If you came over to my house today, and went into my back yard and took a walk around, chances are you’d find three or four pair of garden gloves. I always have excellent intentions of taking good care of my gloves, and somehow they always end up strewn about the yard.
A pair will be tossed into a large, plastic garden centre pot, in a corner of the garden where I’ve been weeding. Another pair will be sitting on top of the rainbarrel, where I think I’ll remember to pick them up on my way into the house. Another pair will be stuck at the top of a bamboo tripod, whimsically waving to the birds (or flipping the bird, depending on my mood when I placed them there).

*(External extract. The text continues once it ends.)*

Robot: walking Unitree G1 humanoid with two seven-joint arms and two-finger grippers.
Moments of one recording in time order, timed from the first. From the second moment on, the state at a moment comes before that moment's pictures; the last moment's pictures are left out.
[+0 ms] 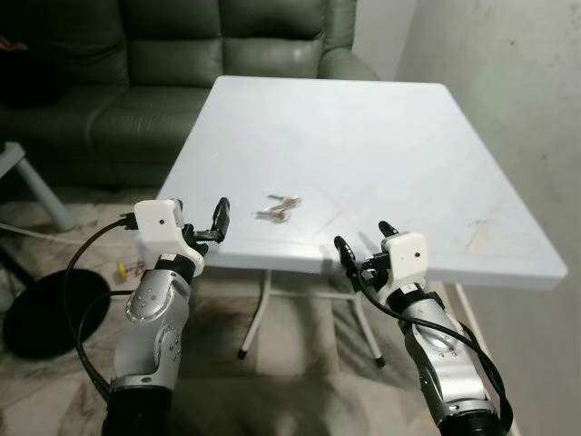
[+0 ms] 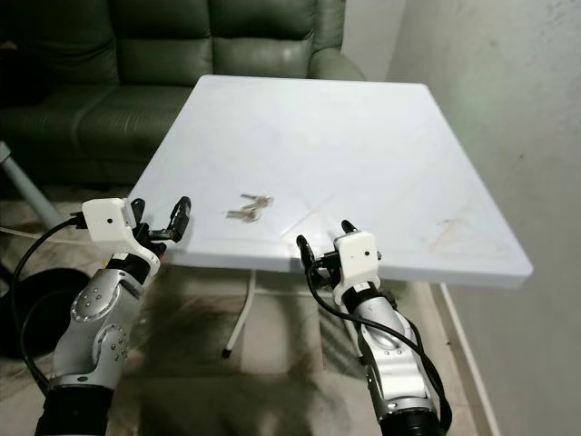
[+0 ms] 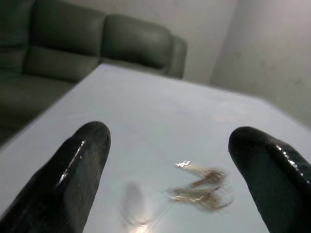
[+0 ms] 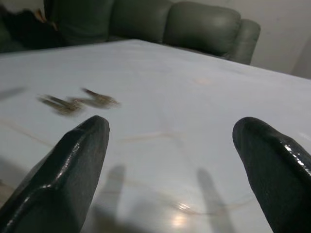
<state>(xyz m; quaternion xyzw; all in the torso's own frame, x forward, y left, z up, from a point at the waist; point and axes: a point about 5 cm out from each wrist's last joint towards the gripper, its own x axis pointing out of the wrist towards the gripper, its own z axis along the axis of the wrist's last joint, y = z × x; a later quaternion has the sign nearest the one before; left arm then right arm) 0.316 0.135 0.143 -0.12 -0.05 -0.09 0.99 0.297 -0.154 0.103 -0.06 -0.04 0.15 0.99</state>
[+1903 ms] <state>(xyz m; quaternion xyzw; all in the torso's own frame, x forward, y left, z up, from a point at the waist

In the spring I haul my gloves out of the shed and hang them up to air out on the clothes line, and they usually end up hanging there for a week or so before I tuck them away again.
I don’t really like to wear gloves in the garden. I much prefer the feel of the earth on my fingers, the fine touch of my fingertips on the stems of those weeds as, with great satisfaction, I yank them from the ground among the herbs and vegetables. A fine touch is needed to handle seeds or for planting annuals.
Some jobs just seem to require gloves, though, so I do have a leather pair for pulling those prickly thistle weeds or pruning raspberry canes. I sometimes wear a cloth pair of gloves when searching for stinging nettles or handling something especially slimy.
While I’m working in the yard, the fingers of a pair of gloves can often be seen sticking out of the back pocket of my jeans, at the ready should the unfortunate need to wear them arise. In the meantime, I’m barehanded, my fingers always ready to plunge into the dirt.











{ 3 comments… read them below or add one }
My favorite pair are cloth and have rubber just on the palms and fingers– as though I put on a pair of cloth gloves and barely touched a vat of colored latex palms-down. The breathe better than leather or rubber gloves and grip and protect much better than cloth. One of those simple improvements that make you wonder why they didn’t appear sooner.
Those do sound good…but are they “thorn-proof?” The reason I wear the leather ones is because those awful prickly thorns don’t penetrate the palm when I’m yanking those weeds out!
I don’t know that I’d attack an old bramble with them, but they’re really great for pulling roots and the like. My wife wears hers while tending to the rose bushes, but our roses are fairly pathetic because of our laissez-fair approach to aphids. Leather still has its uses, especially when your hands will be covered in wet soil.